| Work required |
Without including any pictures, copy every line below exactly.

| Collected data |
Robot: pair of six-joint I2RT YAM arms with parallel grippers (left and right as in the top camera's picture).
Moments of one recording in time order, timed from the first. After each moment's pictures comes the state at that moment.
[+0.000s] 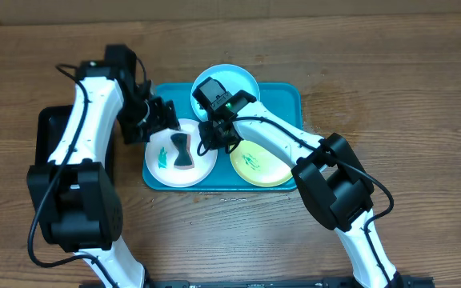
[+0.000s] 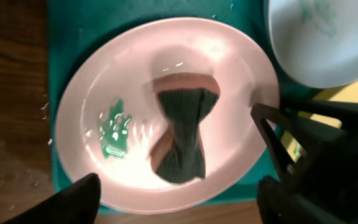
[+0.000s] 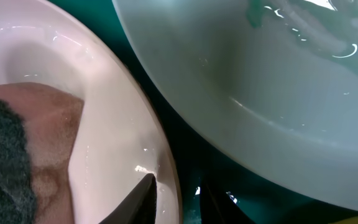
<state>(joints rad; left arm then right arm) 0.02 1.92 1.55 -1.18 0.30 -0.23 0.71 2.29 1.80 -0.80 -0.14 0.41</state>
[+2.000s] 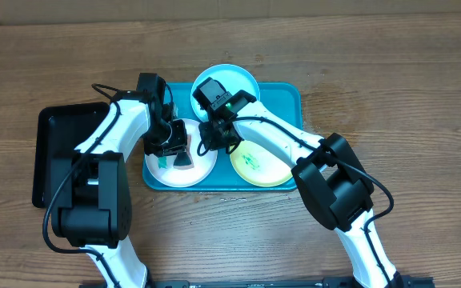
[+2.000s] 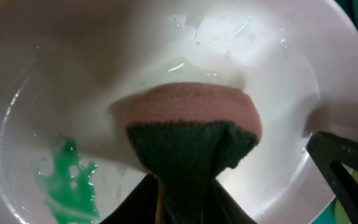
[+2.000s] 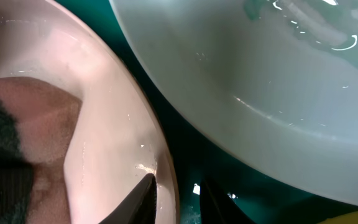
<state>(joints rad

| Solution for this problem |
Robot: pair of six-joint I2RT YAM arms with parallel grippers (left and right as in the top camera's picture).
Moments of one recording in time order, timed from the first. After each moment's pictures comes the state at that moment.
[+0.000s] 
[+0.000s] 
[+0.000s] 
<state>(joints rad; left arm then right arm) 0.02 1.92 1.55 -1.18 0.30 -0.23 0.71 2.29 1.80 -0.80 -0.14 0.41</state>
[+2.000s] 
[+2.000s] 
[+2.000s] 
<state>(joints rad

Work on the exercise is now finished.